1. load packages configuration file (allow for flexibility and arbitrary new features can be added)
	 two cases implemented for demonstration: 
	    - UK inflation forecasting: macro time series (sources: BoE, ONS, Worldbank, BIS)
	    - BJ air quality modelling: hourly dataset (Jan 2010 - Dec 2014, source: Song Xi Chen, csx'@'gsm.pku.edu.cn,
					Guanghua School of Management, Center for Statistical Science, Peking University
2. load & transform data (__A__ML_load_data.py)
3. time-series training-testing (__B__ML_projections.py)
4. lead-lag shift analysis (__C__ML_shift_analysis.py; model evaluation for different forecast horizons)
5. diagnostic plots (__D__ML_diagnostics.py; data series, projections, conditional model output (heatmap), 
                     				conditional fan chart, feature importance by horizon)

Dependency structure:

- dependencies run from bottom to top, i.e. serial execution is recommended
- everything depends on the config-part
- __B__ and __C__ are independent
- __D__ depends on A-C, conditions on options set in config file
- also see aux__ML_import_packages.py

Directory structure (can be changed in config files):

- code includes the package
- results stores all non-graphical output
- figures stores all graphical output
- data holds the input data

Data sources and acknowledgement

We would like to kindly thank the below persons and institutions which made this work possible:

1. Scikit-learn: Machine Learning in Python
      Paper: Fabian Pedregosa, Gaël Varoquaux, Alexandre Gramfort, Vincent Michel, Bertrand Thirion,
             Olivier Grisel, Mathieu Blondel, Peter Prettenhofer, Ron Weiss, Vincent Dubourg, Jake Vanderplas,
             Alexandre Passos, David Cournapeau, Matthieu Brucher, Matthieu Perrot, Édouard Duchesnay; 
           Journal of Machine Learning Research, 12 (Oct):2825-2830, 2011.

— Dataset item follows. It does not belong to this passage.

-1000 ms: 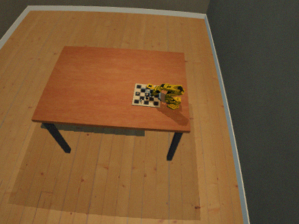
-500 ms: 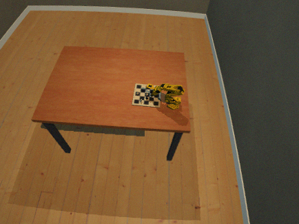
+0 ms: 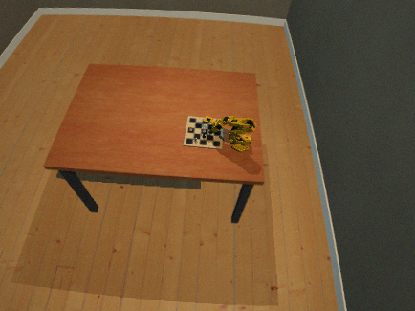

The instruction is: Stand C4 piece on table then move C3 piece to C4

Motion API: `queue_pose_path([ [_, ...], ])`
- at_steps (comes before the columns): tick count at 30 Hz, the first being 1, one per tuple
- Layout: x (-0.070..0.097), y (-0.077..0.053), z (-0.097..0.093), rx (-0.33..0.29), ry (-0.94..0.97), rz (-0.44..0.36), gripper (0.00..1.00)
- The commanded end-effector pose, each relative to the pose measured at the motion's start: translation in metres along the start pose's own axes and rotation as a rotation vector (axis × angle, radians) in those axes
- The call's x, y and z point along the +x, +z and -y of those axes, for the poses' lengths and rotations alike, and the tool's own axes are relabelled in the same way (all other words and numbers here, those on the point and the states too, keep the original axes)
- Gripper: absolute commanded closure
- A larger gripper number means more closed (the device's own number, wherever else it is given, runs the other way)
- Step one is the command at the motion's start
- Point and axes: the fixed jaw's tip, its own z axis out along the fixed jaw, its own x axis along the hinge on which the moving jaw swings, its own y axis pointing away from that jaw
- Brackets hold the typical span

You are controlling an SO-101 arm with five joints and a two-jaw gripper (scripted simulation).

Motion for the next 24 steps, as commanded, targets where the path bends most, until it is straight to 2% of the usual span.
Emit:
queue_pose_path([
  [1, -0.0002, -0.0001, 0.0013, 0.003, 0.009, -0.001, 0.88],
  [24, 0.0007, 0.0005, 0.0022, 0.006, 0.014, -0.001, 0.9],
])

2.  UK CPI projection case study:
    - Regression problem: Model UK CPI inflation on a quarterly basis
    - All data have been last retrieved on 23 Jan 2017.
    - All used data have been publicly available from (sources and data IDs):
	  - Bank of England (http://www.bankofengland.co.uk/boeapps/iadb/NewInterMed.asp?Travel=NIxAZx): LPQAUYN, IUQLBEDR, IUQASIZC, XUQLBK82, 
	  - UK Office for National Statistics (ONS, https://www.ons.gov.uk/): D7BT, LF24, MGSX, ABMI, A4YM, QWND.
	  - Bank for International Settlements (credit to non-financial sector: http://www.bis.org/statistics/totcredit.htm): Q:GB:P:A:M:XDC:A.
	  - World Bank, commodities prices: http://www.worldbank.org/en/research/commodity-markets (Pink Sheet, averge of energy and and non-energy price indices, excluding precious metals.)
    - Please refer to the Terms of Use of the above institutions for the usage and eventual redistributions of data.

3. BJ air quality modelling (additional example application to test portability and document program options):
    - Classification problem: Model air pollution in Beijing on an hourly basis
    - The air pollution level column "pm2.5: PM2.5 concentration (ug/m^3)" has been exchanged with (1/0) values:
	      1: level above 100 (ug/m^3).
	      0: level below 100 (ug/m^3).
    - Source: Song Xi Chen, csx'@'gsm.pku.edu.cn, Guanghua School of Management, Center for Statistical Science, Peking University.
    - Downloaded from https://archive.ics.uci.edu/ml/datasets/Beijing+PM2.5+Data (last access: 9 July 2017).
    - Publication reference: Liang, X., Zou, T., Guo, B., Li, S., Zhang, H., Zhang, S., Huang, H. and Chen, S. X.,
		  	Assessing Beijing's PM2.5 pollution: severity, weather impact, APEC and winter heating. 
			  Proceedings of the Royal Society A, 471, 20150257, 2015.